Keo was on his back and looking up as the thing that had assaulted him rose up from the floor. It was a minotaur, blackened and monstrous, and it peered back at him with glassy oblong eyes.

No, it wasn’t a beast from Greek mythology after all. It was just an asshole in a gas mask.

Pain exploded across Keo’s face as something struck him and his head snapped backward and slammed into the slate tiles. It hurt, but the blow wasn’t nearly as intense as the inferno raging inside his body, threatening to burst through his eyeballs.

Then, mercifully, there was just darkness.

CHAPTER 6

Keo’s lungs were still burning, but at least he could breathe again without fearing that his entire chest cavity was going to cave in with every breath. Motor control was (gradually) coming back, along with feeling in his legs and arms, though he was pretty sure his eyes were the color of mandarin oranges. If Keo weren’t already covered in scars, he would have been hesitant to look at a shiny reflective surface at the moment.

Instead, he concentrated on his surroundings.

They were inside the living room of the same two-story house where he, Gene, and Miller had retreated for the night. The windows were broken, the jagged shards still sticking out of the frames covered in coagulated black blood. It looked less like plasma and more like mud: thick and still oozing.

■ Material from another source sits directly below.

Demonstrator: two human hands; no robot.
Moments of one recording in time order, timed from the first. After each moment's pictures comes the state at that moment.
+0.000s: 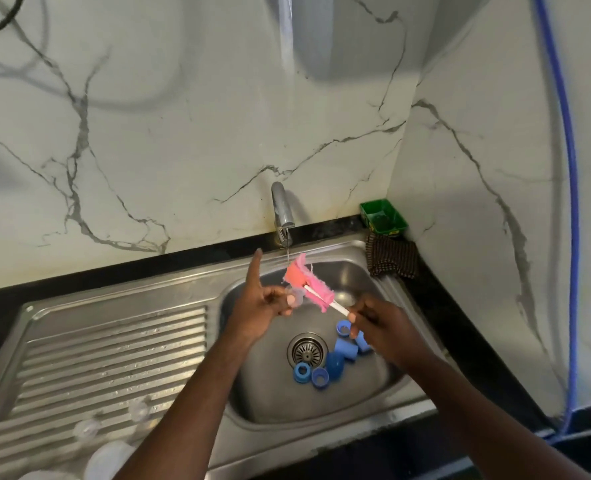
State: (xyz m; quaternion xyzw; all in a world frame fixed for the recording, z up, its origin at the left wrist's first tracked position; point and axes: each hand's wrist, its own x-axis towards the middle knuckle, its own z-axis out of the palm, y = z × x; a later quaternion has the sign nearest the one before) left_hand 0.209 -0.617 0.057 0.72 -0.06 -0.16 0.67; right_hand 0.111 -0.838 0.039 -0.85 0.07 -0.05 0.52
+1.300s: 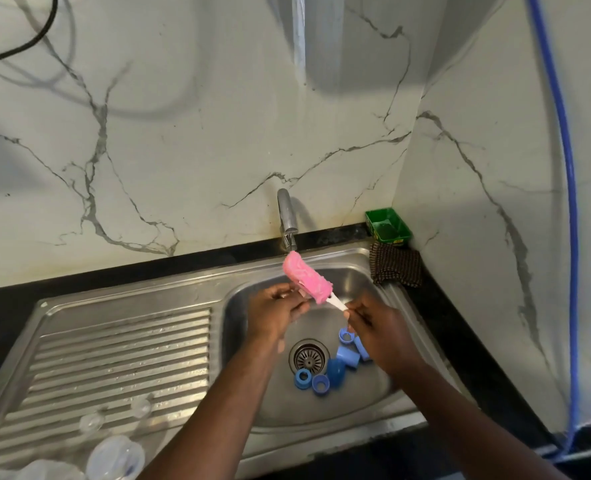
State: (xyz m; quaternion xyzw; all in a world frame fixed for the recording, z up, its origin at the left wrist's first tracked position) left_hand 0.187 -0.658 0.068 0.64 0.15 -0.13 0.74; right_hand 0.113 -0.828 0.045 -0.90 0.07 -0.12 0.42
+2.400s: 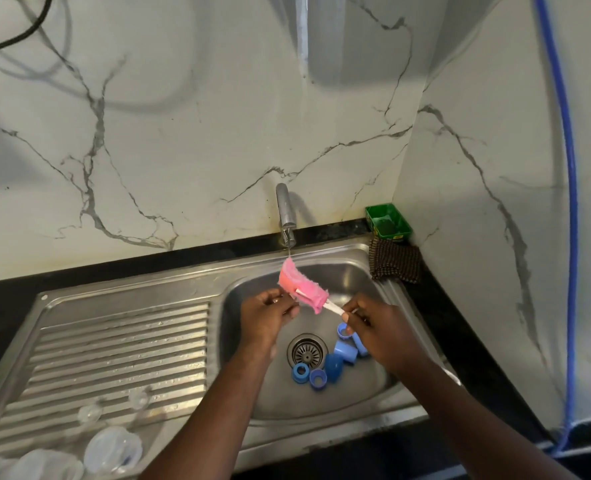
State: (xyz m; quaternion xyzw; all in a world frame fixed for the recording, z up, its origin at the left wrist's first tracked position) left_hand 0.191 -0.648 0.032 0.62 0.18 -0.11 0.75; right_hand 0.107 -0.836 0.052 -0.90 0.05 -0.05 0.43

Two men in black uniforms similar to the one Miller wore sat on the floor in opposing corners, M4 rifles lying across their laps and gas masks dangling from their hips. One was already snoring, the other getting there. A third man leaned against a wall looking out the window while spooning gobs of mashed potatoes into his mouth from a bag of MRE. Keo recognized the distinctive bulky six-shot cylinder and short barrel of the M32 grenade launcher-the weapon that had sent the tear gas sailing into the bathroom-slung behind the man’s back.